Seamless Python Integration & Radical Reuse

Heddle brings Simplicity & Order by strictly separating declarative orchestration from imperative execution. Atomic, reusable steps encapsulate your side effects and logic within the Python Host Environment, allowing seamless reuse of data science and engineering functions. workflows then define a strict, typed computational graph.

Example
# local/transform.py
from typing import TypedDict
from heddle.core import Table

class GeocodingConfig(TypedDict):
    # Add configuration properties bound from Heddle
    pass

def enrich_geo_data(config: GeocodingConfig, input_table: Table) -> Table:
    # input_table is a zero-copy Apache Arrow table!
    # Perform your pandas, polars, or pyarrow operations here
    arrow_table = input_table.arrow_table

    # ... computation ...

    return Table(arrow_table)

Embedded PRQL Native Transforms

Need relational transforms without dropping into Python? Heddle natively embeds PRQL (Pipelined Relational Query Language) backed by DataFusion with native Arrow integration for massive, typed inline transformations.

Example
// analytics.he
import "fhub/aws" aws

step fetch_active_users: void -> User = ...
step sink_to_s3: User -> void = aws.s3_sink { bucket: "analytics" }

workflow Analytics {
  fetch_active_users
    | ( // Embedded PRQL Native Transform
      from input
      filter is_active == true
      select { id, email }
    )
    | sink_to_s3
}

Row-Level Recovery & Time-Travel Debugging

Heddle evaluates workflows via immutable HeddleFrames that maintain a robust history mechanism. If a step fails, Handlers catch row-level errors and recover gracefully without crashing the entire batch execution, maintaining high throughput and reliability.

Example
import "std/log" log
import "local/recovery" rec

step process_data: User -> Result = external.api_call { ... }

// Handlers provide row-level error recovery
handler api_error_handler {
  * // Capture the exact row that failed
  | rec.fallback_strategy
  | log.error { message: "Recovered from row-level failure" }
}

workflow robust_pipeline {
  fetch_active_users
    // If process_data fails on any row, it triggers the handler
    // without crashing the entire batch execution.
    | process_data ? api_error_handler
    | sink_to_s3
}

Engineered for Resilience & Performance

A Host-Core Architecture built for developer productivity and unmatched performance.

Strictly Typed DSL

Catch configuration and type mismatch errors at compile-time with our custom LSP, before your multi-hour distributed data job starts.

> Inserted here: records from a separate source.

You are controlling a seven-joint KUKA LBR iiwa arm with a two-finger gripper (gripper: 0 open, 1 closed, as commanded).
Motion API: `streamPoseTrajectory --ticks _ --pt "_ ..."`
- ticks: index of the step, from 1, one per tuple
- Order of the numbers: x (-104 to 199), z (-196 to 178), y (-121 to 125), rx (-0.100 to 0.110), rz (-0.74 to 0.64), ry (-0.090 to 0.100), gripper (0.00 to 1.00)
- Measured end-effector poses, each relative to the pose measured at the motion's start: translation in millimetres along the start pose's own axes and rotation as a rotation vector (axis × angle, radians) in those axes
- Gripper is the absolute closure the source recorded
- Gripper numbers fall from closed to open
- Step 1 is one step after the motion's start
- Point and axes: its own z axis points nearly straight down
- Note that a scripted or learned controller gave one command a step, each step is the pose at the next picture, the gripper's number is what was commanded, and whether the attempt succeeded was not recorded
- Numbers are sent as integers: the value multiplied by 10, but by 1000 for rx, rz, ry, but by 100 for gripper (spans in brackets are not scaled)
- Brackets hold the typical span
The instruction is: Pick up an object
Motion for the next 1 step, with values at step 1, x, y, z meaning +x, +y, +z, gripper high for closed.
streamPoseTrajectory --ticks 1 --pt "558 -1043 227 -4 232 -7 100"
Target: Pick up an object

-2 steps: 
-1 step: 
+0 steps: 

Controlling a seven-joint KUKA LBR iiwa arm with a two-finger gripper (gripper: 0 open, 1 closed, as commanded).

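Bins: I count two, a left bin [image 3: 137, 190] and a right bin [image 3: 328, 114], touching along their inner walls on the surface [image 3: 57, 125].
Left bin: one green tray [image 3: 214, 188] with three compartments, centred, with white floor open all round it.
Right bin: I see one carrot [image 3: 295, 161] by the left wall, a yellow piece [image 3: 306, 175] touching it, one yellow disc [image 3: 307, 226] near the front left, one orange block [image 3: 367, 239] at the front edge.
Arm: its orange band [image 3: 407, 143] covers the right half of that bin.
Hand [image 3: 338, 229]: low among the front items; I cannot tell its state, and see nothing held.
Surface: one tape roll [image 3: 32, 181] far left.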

Primitives include int, string, float, bool, timestamp, and void.

Distributed Execution via Ray

Execute workflows locally for debugging, then scale to a massive distributed cluster seamlessly. Features dynamic micro-batching, Numba JIT optimization for pure functions, and detached persistent actors.

Zero-Copy Memory via Apache Arrow

Data flows between Heddle pipelines and Python steps via Arrow Tables and Ray's Plasma store. Zero serialization overhead ensures unmatched high performance.

Time-Travel Debugging

Because data frames are immutable, the runtime persists execution history. If a step fails, you have access to the exact state of the data precisely at each prior step.

Build the Ecosystem: Radical Reusability

Heddle's true power lies in reusability. Stop rewriting the same Kafka reader or Postgres writer from scratch ten times a week.

The Functions Hub (fhub)

We are actively seeking Contributors to build fhub—an open-source standard library of reusable Heddle Steps for modern tools like dbt, Snowflake, HuggingFace, and OpenAI.

Define Once, Run Anywhere

Define a Step once and reuse it across multiple workflows. Build an internal ecosystem of Lego-like data connectors and transformations.